TASK REQUIREMENTS
Each entry should be returned exactly as written, with no pictures carried over.

SUPPLIED DATA
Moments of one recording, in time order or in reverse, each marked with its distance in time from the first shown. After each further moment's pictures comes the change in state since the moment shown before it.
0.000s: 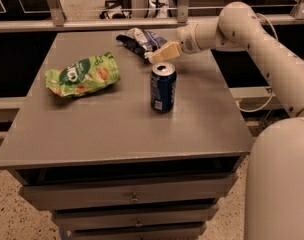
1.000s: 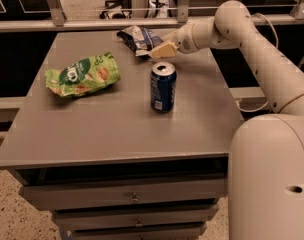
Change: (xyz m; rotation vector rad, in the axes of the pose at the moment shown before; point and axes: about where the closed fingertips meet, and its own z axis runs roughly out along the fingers) arm 0.004 -0.001 0.017 -0.078 0.015 -0.029
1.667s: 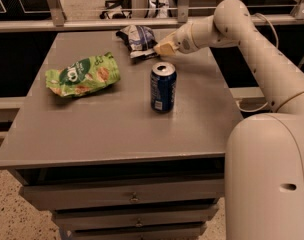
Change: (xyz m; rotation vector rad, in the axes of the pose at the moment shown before) arm 0.001 0.003 0.001 -0.020 0.025 -0.022
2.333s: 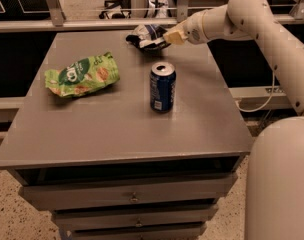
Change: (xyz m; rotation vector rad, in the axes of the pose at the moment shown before) arm -0.028 -0.010 -0.047 0.112 -0.038 0.006
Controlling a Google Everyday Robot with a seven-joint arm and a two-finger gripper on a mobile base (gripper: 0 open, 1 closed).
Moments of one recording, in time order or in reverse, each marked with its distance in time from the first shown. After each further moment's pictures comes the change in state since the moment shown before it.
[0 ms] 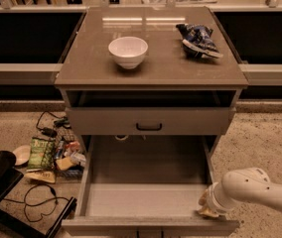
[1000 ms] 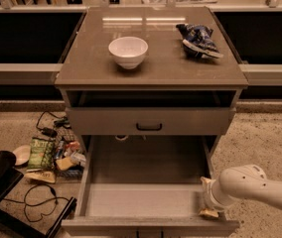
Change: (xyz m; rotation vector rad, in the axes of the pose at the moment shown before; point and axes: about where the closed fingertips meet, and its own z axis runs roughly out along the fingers) arm -0.006 -0.007 0.003 -0.003 -0.001 0.000
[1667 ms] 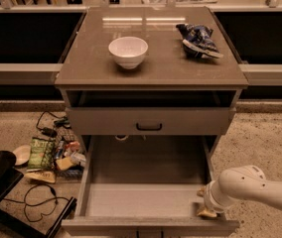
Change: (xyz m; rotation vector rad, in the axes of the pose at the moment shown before) arm -0.001 -0.002 0.000 0.000 0.000 0.000
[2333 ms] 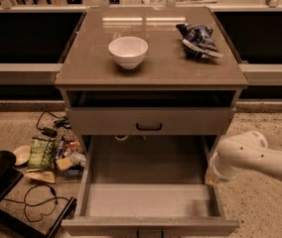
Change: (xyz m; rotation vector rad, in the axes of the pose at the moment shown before) arm -0.007 -0.067 -0.074 0.082 0.140 -0.011
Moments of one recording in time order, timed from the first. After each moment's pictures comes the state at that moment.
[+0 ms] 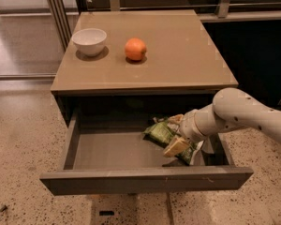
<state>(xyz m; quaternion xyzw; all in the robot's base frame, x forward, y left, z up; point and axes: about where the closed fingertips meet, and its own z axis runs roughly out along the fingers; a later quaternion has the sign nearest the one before) 0.546 -0.107 0.645 -0.60 0.73 0.16 0.29</state>
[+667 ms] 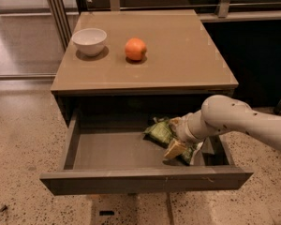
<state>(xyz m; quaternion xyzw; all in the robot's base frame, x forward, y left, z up) 0.557 -0.115 0.618 -0.61 0.74 0.09 0.27</state>
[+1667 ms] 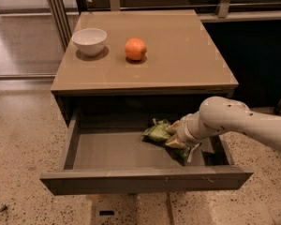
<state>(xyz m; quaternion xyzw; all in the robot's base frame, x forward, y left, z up) 0.559 -0.121 0.604 -0.61 0.75 0.08 0.25</state>
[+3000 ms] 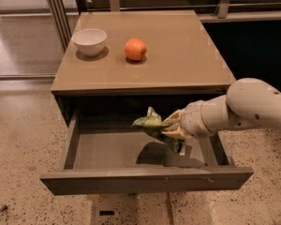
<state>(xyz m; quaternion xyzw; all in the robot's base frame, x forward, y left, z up) 0.513 -0.087 0.731 -0.63 0.68 0.14 0.36</state>
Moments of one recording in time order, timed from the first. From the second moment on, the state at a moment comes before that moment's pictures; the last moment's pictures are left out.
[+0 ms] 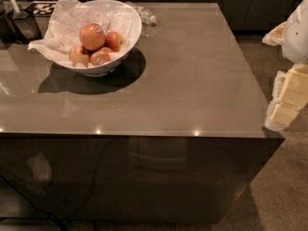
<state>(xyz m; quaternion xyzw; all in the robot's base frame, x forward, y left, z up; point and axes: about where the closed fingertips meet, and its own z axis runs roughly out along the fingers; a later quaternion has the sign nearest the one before) 0.438 -0.217 0.976 -0.60 0.78 -0.03 0.16</state>
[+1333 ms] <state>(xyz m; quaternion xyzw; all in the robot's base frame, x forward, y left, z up) 0.481 -0.157 0.999 -0.63 0.75 -0.05 0.18</state>
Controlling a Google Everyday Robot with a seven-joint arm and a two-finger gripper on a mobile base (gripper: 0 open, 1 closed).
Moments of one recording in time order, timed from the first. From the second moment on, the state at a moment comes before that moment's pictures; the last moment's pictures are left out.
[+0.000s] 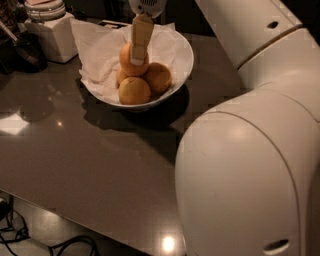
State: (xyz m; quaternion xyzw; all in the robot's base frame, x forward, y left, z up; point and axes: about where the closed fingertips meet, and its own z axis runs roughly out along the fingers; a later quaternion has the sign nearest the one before) arm 0.677 0.046 0.981 -0.69 0.70 0.00 0.18
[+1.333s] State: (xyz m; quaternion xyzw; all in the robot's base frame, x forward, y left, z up) arm 0.682 0.068 0.928 -0.71 0.69 0.04 0.13
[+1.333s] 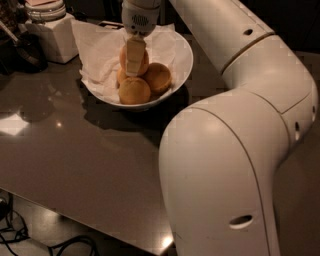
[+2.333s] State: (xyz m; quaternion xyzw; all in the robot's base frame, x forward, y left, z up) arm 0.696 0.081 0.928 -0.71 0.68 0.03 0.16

OUTPUT FOR THIS EXERCISE
Moments of one recording, in time order or in reverse, each marked with its distance in time from the first shown. After each further moment's pictures comes the change in state since the moment shown before it.
0.000s: 
1.000s: 
Change: (xyz m; rotation vector rad, in the axes of the pose at the moment shown before; point and axes: about where the closed fingertips meet, and its own z axis runs roughly out along the fingers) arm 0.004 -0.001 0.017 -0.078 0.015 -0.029
1.667s: 
Change: (xyz m; rotation vector rad, in the axes of the pose at the moment shown before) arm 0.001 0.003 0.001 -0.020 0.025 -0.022
2.333s: 
Change: (xyz m; rotation vector rad, in the axes of the pose at the moment shown before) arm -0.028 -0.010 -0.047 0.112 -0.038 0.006
Controlling a Google Everyday Robot with a seven-joint arm and a two-finger gripper on a mobile base (gripper: 0 open, 1 closed).
Moments of one recording, in time order or in reverse, each marked with its distance in time from the first shown. After each further moment's pictures comes the change in state since the moment shown before it.
[0 ms] 
[1000 ms] 
Change: (xyz m; rotation vector rad, in the axes of the pose at the moment shown before; point and axes: about where the closed fingertips meet, and its own z axis runs roughly out along the fingers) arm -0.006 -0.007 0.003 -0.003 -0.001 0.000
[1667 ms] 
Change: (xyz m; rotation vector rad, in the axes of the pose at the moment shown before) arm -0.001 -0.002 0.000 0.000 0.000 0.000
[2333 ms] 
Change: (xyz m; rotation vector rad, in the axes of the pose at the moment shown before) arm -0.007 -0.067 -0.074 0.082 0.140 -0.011
Moments of one recording in time order, timed from the first. After each moment's pictures comes the state at that moment.
[+0 ms] 
<state>(xyz m; quaternion xyzw; all in the robot's base frame, x forward, y left, z up; point and axes: about where the closed fingertips meet, and its own z axis runs roughly out along the fingers; a later quaternion has the sign nearest the one before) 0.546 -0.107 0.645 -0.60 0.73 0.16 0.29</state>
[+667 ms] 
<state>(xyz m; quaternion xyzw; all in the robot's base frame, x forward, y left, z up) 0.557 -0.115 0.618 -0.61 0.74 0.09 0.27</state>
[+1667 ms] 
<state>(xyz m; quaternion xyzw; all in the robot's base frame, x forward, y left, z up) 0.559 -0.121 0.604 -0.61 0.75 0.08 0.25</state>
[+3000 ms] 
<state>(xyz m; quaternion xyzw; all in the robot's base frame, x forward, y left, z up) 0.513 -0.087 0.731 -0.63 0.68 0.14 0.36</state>
Moments of one recording in time order, timed from the first. From the second moment on, the state at a moment comes before that moment's pictures; the last moment's pictures are left out.
[+0 ms] 
<state>(xyz m; quaternion xyzw; all in the robot's base frame, x forward, y left, z up; point and axes: about where the closed fingertips meet, and its own z axis runs roughly out along the fingers; a later quaternion has the sign nearest the one before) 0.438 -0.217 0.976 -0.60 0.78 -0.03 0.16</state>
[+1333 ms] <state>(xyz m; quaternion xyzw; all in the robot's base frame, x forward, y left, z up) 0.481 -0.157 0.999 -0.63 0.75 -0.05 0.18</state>
Controlling a Google Everyday Robot with a seven-joint arm and a two-finger gripper on a mobile base (gripper: 0 open, 1 closed).
Moments of one recording in time order, timed from the first. From the second moment on, the state at a moment comes before that moment's pictures; the last moment's pictures are left out.
[+0.000s] 
State: (xyz m; quaternion xyzw; all in the robot's base frame, x forward, y left, z up; point and axes: about where the closed fingertips meet, and its own z axis runs roughly out along the fingers; a later quaternion has the sign nearest the one before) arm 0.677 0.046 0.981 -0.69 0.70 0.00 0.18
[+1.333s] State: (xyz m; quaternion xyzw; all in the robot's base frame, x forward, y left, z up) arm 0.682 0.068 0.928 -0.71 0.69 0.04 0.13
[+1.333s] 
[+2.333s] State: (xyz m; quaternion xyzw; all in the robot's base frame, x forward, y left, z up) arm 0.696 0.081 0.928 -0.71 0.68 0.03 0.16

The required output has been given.